We always in inevitability end up with duplicates data where we don’t need it. This is a simple way to find and remove those duplicates. I have documented this procedure for MSSQL 2008 up. Email me if you want the same type of procedure for Databases where you cannot run a CTE (common Table expression).
Finding the duplicates
The first hurdle to success is to find the columns that we can use to determine whether the duplicate exists, this is don’t by writing a query to verify the duplicate Data exists, without that then this is almost a pointless task. In my case It was with a customer Table (Table and Column obfuscated names obviously). Numerous customers had value had duplicate ProfileKey’s, whilst this is only an idea it was critical to avoid duplicates in many systems such as billing and customer management systems.
WITH CTE_DUPLICATE_Profile AS ( SELECT Id, ROW_NUMBER() OVER (PARTITION BY ProfileKey, CustomerName, ORDER BY CustomerId) AS row_num, CustomerId, CustomerName, BusinessSystem, UpdateDate FROM CustomerProfile ) SELECT * FROM CTE_DUPLICATE_Profile WHERE row_num > 1;
Looking at the code above, we essentially are numbering the rows per occurrence. Obviously, any row number greater then two means that duplicates exist, this is performed by the filter “WHERE row_num > 1;”.
Removing the Duplicates
Now to remove the duplicate we need to alter our script slightly, so that we can delete these duplicate rows. Depending on your requirements you will need to filter you records to determine which is the most current or Valid row you want to keep.

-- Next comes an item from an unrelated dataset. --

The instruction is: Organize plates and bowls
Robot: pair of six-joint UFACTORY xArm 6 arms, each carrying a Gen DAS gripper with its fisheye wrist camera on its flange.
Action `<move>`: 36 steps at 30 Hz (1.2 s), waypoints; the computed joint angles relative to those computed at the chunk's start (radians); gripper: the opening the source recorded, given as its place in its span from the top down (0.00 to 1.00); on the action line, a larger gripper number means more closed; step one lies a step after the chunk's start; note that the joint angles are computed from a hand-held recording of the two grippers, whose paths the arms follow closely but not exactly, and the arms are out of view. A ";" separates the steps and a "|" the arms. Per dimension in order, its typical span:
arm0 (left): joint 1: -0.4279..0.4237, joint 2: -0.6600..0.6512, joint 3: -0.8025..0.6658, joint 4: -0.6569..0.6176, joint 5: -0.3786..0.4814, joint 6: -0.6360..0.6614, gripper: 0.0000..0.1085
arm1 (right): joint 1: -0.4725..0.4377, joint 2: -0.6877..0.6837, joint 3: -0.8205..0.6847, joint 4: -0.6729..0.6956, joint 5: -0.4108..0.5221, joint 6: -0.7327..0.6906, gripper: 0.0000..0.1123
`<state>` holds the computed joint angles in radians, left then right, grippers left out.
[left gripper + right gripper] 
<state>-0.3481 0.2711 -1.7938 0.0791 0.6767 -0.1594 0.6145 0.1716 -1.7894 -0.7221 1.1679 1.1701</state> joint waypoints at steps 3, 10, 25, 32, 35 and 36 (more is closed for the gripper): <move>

WITH CTE_DUPLICATE_Profile AS ( SELECT Id, ROW_NUMBER() OVER (PARTITION BY ProfileKey, CustomerName, ORDER BY CustomerId) AS row_num, CustomerId, CustomerName, BusinessSystem, UpdateDate FROM CustomerProfile ) DELETE FROM CTE_DUPLICATE_Profile WHERE row_num > 1;
In this simple real world Scenario we have deleted the duplicates, we can employ the same method to find, Merge and Delete the duplicates.